Could you retype, exactly and with no pictures, only the lines from the first line of the records below through the line that contains "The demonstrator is"?

◆ ◆ ◆

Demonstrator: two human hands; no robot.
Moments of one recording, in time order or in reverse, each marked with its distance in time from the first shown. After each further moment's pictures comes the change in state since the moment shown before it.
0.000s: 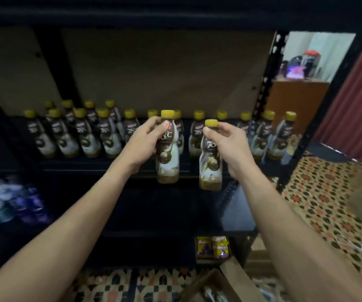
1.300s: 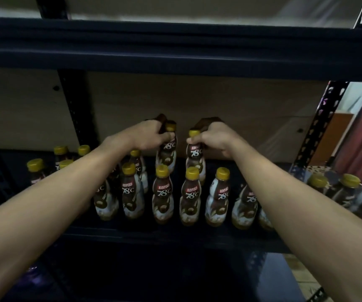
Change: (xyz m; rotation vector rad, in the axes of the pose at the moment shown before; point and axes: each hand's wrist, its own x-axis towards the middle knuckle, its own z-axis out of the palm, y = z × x) left_hand 0.212 0.010 -0.143 0.990 -0.150 -0.018; right_hand 0.205 -0.059 0.149 -0.623 -0.279 0.107
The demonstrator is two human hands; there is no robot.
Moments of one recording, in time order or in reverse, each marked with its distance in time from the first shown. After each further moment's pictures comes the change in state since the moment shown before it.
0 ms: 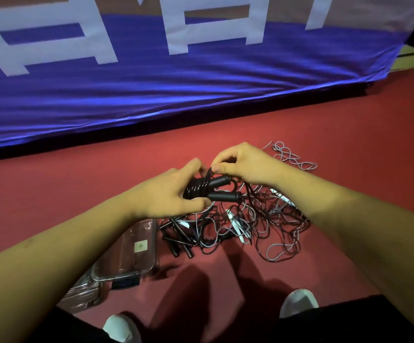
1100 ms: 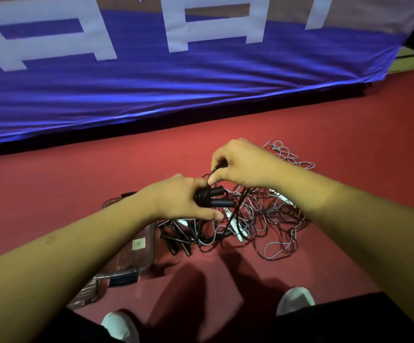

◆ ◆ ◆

Reply to the task:
Demonstrator: two human hands; no robot.
Moments of one recording, in time order or in reverse, each marked with its distance in time from the first shown. After each further moment's pictures comes the change in state since the moment shown before it.
0.000s: 
1.300s: 
Change: (xyz m; rotation vector rad, in the axes of the pose at the moment shown before; point and axes: each hand's wrist, its own x-axis towards the middle knuckle, its own z-axis out of the palm, y = z × x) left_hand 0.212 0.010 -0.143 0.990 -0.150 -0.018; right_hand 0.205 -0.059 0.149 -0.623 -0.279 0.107
The demonstrator is two human hands; there is no robot.

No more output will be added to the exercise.